Unit 8 Digitizing and Sourcing Images and Text (and Video)
Unit 8 - Digitizing and Sourcing Images and Text (and Video)
Digital materials are available from many sources, some free and some commercial. You can create your own digital materials with a digital camera or phone. You can photograph people, things, or places, or you can record a video or audio of them. You can take family documents or records and scan/photograph them into a digital format. You can convent VHS or reel to reel videos to DVD or digital storage. On the commercial side, you can buy movies, videos, DVD's, CD's, audio files, video files, ebooks, etc... You can watch "public" materials on streaming video or audio websites, you can "share" files on peer-to-peer networks, you can browse social media sites for pictures, videos, audio, etc...
I use my iPhone digital camera on trips and vacations. On a recent trip, I photographed cannons, statues, and landscapes at the Bull Run battlefield. At work, I often scan memos and briefings to share them via email and SharePoint.
I am reviewing technical options to display the events of First Bull Run with key personalities, graphics, and relevant data.
I am reviewing technical options to display the events of First Bull Run with key personalities, graphics, and relevant data.
Cohen and Rosenzweig, Chapter 3 "Becoming Digital"
- Digitizing items is worth the effort due to the accessibility, flexibility, and manipulability of the digital versions.
- Digitizers stand on the shoulders of giants who figured out lessons and best practices the hard way.
- Skepticism of the power of digital media was appropriate when it first appeared, and is till valuable today.
- You can lost certain qualities and value when you digitize an item. A compressed audio file does not sound as good as a pure audio file, and a picture of a painting may not show all the details, colors, lighting, etc...
- Digitizing adds costs, but thankfully technology and scale have reduced the costs.

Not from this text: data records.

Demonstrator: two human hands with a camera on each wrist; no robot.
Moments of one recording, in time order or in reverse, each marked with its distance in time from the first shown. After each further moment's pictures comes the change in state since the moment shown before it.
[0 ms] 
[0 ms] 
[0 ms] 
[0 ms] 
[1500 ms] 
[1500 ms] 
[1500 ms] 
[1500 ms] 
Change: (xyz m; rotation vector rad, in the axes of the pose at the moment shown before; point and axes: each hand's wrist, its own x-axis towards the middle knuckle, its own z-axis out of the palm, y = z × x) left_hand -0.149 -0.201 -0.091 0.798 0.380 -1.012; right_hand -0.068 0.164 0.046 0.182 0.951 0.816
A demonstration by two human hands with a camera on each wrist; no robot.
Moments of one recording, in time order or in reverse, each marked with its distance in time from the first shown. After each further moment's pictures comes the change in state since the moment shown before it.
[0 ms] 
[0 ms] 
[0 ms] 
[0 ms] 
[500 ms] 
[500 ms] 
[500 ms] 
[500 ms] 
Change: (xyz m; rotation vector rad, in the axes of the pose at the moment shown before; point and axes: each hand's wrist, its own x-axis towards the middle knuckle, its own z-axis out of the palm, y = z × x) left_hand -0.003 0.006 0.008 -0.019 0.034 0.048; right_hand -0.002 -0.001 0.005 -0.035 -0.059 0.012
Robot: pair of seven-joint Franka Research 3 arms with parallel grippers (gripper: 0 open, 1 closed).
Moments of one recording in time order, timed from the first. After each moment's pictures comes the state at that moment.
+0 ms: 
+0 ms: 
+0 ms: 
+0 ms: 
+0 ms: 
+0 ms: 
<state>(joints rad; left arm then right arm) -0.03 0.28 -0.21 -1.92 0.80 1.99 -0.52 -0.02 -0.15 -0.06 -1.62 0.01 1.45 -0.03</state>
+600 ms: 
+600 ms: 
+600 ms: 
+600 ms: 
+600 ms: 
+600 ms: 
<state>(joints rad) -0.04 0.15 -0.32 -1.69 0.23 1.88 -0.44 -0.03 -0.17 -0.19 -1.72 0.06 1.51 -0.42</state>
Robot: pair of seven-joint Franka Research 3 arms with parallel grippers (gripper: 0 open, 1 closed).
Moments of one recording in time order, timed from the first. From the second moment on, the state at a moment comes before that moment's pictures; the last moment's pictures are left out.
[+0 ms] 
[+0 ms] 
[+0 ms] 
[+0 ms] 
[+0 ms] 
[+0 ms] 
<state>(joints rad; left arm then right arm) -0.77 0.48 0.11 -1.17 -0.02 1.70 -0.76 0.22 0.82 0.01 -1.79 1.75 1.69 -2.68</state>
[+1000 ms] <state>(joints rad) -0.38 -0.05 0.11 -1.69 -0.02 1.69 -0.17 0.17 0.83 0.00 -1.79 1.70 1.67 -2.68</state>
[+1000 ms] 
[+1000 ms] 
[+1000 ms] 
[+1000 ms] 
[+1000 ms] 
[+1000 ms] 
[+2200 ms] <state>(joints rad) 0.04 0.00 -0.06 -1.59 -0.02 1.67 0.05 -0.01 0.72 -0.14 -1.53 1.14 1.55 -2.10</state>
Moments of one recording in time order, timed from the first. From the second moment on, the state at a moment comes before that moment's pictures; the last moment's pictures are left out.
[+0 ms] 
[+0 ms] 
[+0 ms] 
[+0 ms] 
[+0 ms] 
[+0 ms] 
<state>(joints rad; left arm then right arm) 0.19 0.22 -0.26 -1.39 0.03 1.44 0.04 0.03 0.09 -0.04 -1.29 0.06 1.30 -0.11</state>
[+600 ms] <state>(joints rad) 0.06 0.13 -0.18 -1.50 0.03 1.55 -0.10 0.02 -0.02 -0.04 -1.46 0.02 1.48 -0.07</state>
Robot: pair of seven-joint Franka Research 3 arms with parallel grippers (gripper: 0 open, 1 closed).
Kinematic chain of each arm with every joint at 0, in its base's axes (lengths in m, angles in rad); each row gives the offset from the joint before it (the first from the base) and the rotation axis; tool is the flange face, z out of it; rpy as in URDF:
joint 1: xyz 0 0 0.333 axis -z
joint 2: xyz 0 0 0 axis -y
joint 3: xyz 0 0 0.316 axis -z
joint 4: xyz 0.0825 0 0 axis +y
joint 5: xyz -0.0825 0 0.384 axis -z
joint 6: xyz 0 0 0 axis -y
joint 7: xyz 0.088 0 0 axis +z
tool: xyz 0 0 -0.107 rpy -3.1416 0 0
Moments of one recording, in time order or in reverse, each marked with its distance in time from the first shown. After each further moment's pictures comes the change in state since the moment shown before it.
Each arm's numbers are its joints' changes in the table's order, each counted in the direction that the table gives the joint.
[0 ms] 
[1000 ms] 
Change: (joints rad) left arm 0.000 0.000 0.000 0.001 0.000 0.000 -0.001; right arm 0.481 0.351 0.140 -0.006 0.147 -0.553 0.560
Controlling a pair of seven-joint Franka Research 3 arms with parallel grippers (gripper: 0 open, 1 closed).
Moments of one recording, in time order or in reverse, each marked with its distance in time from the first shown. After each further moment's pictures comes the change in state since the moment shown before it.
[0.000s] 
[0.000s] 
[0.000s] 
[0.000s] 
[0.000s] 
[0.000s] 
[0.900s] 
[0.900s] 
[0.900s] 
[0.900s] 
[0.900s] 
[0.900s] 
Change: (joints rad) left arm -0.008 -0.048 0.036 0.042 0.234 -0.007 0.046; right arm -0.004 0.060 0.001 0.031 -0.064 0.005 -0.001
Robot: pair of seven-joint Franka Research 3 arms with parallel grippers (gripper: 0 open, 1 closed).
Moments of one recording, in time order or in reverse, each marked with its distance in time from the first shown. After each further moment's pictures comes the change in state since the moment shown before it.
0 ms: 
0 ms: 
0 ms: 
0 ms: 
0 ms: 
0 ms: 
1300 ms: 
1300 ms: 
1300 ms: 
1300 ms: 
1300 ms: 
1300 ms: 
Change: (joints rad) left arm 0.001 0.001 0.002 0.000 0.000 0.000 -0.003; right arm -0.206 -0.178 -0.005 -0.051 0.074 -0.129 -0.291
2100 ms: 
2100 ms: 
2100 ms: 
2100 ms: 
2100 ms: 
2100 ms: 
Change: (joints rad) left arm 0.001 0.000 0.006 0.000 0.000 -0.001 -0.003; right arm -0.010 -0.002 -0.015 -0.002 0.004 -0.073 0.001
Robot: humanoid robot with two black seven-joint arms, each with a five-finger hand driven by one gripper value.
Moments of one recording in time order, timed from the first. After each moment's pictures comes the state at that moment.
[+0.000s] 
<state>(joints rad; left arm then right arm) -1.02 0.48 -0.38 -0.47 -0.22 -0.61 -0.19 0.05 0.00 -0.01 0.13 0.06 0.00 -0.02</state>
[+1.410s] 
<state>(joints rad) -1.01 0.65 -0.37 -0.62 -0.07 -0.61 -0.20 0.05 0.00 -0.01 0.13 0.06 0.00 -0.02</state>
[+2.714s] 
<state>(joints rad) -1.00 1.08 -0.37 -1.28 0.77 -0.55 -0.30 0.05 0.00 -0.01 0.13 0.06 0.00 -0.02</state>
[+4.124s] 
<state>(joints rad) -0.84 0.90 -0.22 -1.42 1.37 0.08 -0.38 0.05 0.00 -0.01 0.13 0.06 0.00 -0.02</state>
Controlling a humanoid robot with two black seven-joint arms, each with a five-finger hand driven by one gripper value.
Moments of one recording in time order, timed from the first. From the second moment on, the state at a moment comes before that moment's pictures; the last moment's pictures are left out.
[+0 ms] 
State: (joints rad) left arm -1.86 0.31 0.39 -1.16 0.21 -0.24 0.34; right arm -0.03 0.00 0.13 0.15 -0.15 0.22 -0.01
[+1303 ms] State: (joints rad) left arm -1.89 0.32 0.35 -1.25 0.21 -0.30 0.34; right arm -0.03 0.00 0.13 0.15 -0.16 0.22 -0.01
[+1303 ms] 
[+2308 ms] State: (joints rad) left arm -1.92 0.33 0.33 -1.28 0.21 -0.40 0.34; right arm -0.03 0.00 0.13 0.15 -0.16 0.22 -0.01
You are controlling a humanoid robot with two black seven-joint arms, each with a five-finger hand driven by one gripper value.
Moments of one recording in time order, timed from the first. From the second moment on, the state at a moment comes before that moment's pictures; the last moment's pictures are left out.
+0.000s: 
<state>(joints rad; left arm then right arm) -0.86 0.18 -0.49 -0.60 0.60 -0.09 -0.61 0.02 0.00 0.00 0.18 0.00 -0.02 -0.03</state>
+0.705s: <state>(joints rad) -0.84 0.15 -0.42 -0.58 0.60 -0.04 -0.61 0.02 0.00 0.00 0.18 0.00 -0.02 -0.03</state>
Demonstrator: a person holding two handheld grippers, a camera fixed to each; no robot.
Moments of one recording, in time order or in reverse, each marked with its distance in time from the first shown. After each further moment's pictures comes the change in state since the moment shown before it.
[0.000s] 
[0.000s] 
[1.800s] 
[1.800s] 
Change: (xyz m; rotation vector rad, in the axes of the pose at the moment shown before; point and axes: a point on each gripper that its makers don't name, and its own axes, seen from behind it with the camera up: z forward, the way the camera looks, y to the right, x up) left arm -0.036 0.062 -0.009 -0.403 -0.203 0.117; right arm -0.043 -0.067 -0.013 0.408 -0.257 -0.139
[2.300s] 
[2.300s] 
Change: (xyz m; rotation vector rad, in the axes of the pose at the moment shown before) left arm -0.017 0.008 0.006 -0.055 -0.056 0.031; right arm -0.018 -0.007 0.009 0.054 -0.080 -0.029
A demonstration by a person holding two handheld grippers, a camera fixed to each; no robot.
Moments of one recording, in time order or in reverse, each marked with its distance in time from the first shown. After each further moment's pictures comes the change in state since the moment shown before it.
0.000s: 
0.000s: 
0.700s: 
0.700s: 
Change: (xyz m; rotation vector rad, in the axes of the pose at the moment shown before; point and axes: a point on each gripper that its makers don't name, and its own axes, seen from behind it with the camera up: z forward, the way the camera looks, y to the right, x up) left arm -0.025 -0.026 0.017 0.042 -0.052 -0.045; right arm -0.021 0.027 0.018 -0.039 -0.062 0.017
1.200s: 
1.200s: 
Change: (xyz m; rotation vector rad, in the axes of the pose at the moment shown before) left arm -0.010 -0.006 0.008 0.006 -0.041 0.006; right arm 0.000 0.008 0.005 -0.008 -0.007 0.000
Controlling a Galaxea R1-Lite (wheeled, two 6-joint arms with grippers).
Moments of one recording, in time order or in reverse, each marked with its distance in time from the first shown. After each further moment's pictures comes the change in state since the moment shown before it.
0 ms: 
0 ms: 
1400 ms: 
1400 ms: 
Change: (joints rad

- The CD vs vinyl debate lives on, and both sides are right.
- There is more to the process than just scanning pictures. You must select the materials, catalog them, verify them, scan them, record their "meta data," store them, publish them, and then maintain them.
- In my opinion, remote access is the most critical advantage of digital media. Researchers or interested viewers can access materials around the world without the costs of travel, lodging, time, etc...
- I laughed at the need to determine if there is an actual real audience for specific items. This is sensible, and adds to a cost-benefit analysis. If it is a passion project for a fan, he or she may accept and eat the costs. If it is using university or organizational funds, it may demand a better return in users.
- Digital searching revolutionized research.
- There are many options for digital text online. You can post a picture of the text, retype the text, use OCR to transcribe the text, publish encoded text, etc...
- Important advice: "scale matters - a lot."
- Lower cost equipment can do great work.
- The use of OCR should include a cost-benefit analysis to verify it is worth the time and effort. It can take a lot of resources to review and correct OCR, but it is still a valuable tool.
- It is not surprising that some vendors, artists, museums, etc... would use lower quality digital images or watermarks to discourage misuse, theft, plagiarism, etc...
- Digital historians may need to understand both digital and analog technologies to ensure accurate or quality transfers.
- Historians should assess outsourcing and see if it meets their needs. Large-scale operations usually involve overseas labor. I think security and safety of materials would be a major concern if items will be shipped overseas.
- Historians, or their orgs, should understand the basics of contracting to protect their projects and get the best value from vendors.
I always use lower resolution images on my notes and other items because (a) it's usually good enough for the web and (b) I don't want anyone to steal and profit from an image. I do not think that a lot of people realize this when they post to Facebook, for example.
ReplyDeleteOne other thing that I have learned from digitizing a lot of photos and slides is that you have to figure out a coherent system of tagging your images so that you can find the one you want when you need it.
It is almost to the point now where the iphone is the only piece of equipment that you need to digitize items!